Within TDI, the Discovery Proteomics Facility research team found that using TIMS to measure ion mobility enabled high-quality 4D feature alignment in retention time, mass-to-charge ratio (m/z), ion mobility (1/K0) and intensity (Figure 1). This alignment boosted the number of quantified plasma proteins to more than 500 proteins in a single 11.5 min liquid chromatography (LC)-MS/MS (Figure 2). This depth achieved by TIMS offers new possibilities for analyzing large sample cohorts of hundreds to thousands of samples for biomarker discovery in blood plasma.
Predictions for the future of clinical proteomics
High-throughput proteomics has the potential to be used in future clinical settings. These could include, for example, installing instruments into hospitals to allow for day-to-day screening of patient samples. MS enables the measurements of multiple analytes at the same time, so proteomics could analyze a whole pathway or a whole assembly of proteins from a patient sample, potentially leading to an improved diagnosis. Another benefit is instead of being tested for one disease, many patients have comorbidities that could be identified with MS in a systems biology-based approach.

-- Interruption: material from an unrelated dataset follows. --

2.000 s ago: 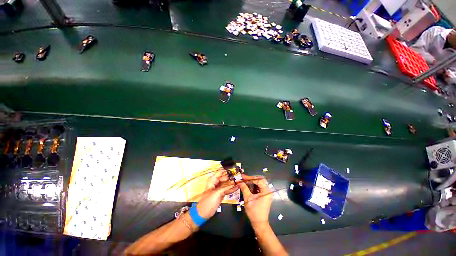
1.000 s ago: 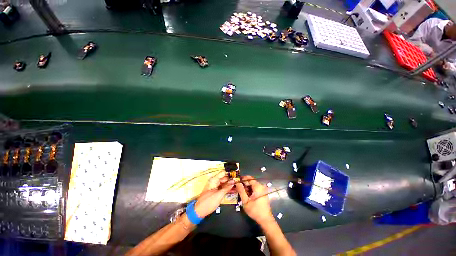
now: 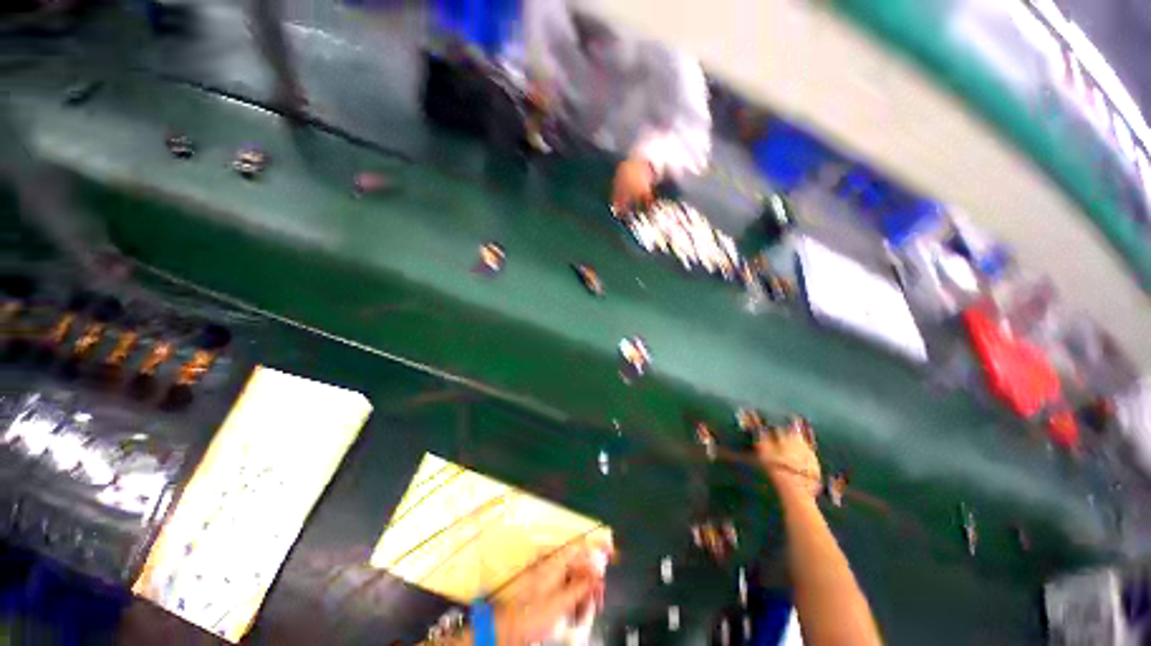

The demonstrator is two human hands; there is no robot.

Advances in proteomics technology are set to be a major contributor to the growth in personalized medicine.
References
Grand View Research, Personalized Medicine Market Growth & Trends, https://www.grandviewresearch.com/industry-analysis/personalized-medicine-market#
Cox J and Mann M Quantitative, High-Resolution Proteomics for Data-Driven Systems Biology. Annu. Rev. Biochem. 80: 273-299 (2011).
Kosinski T, Heilig R, Bensaddek D, Bache N, Bjeld Hørning O, Fischer R, and Koch H. Plasma proteomics goes high throughput – timsTOF Pro with PASEF and 4D feature alignment to quantify 500 plasma proteins in 11.5 min. Bruker Daltonics 03, LCMS-151, 1867805 (2019).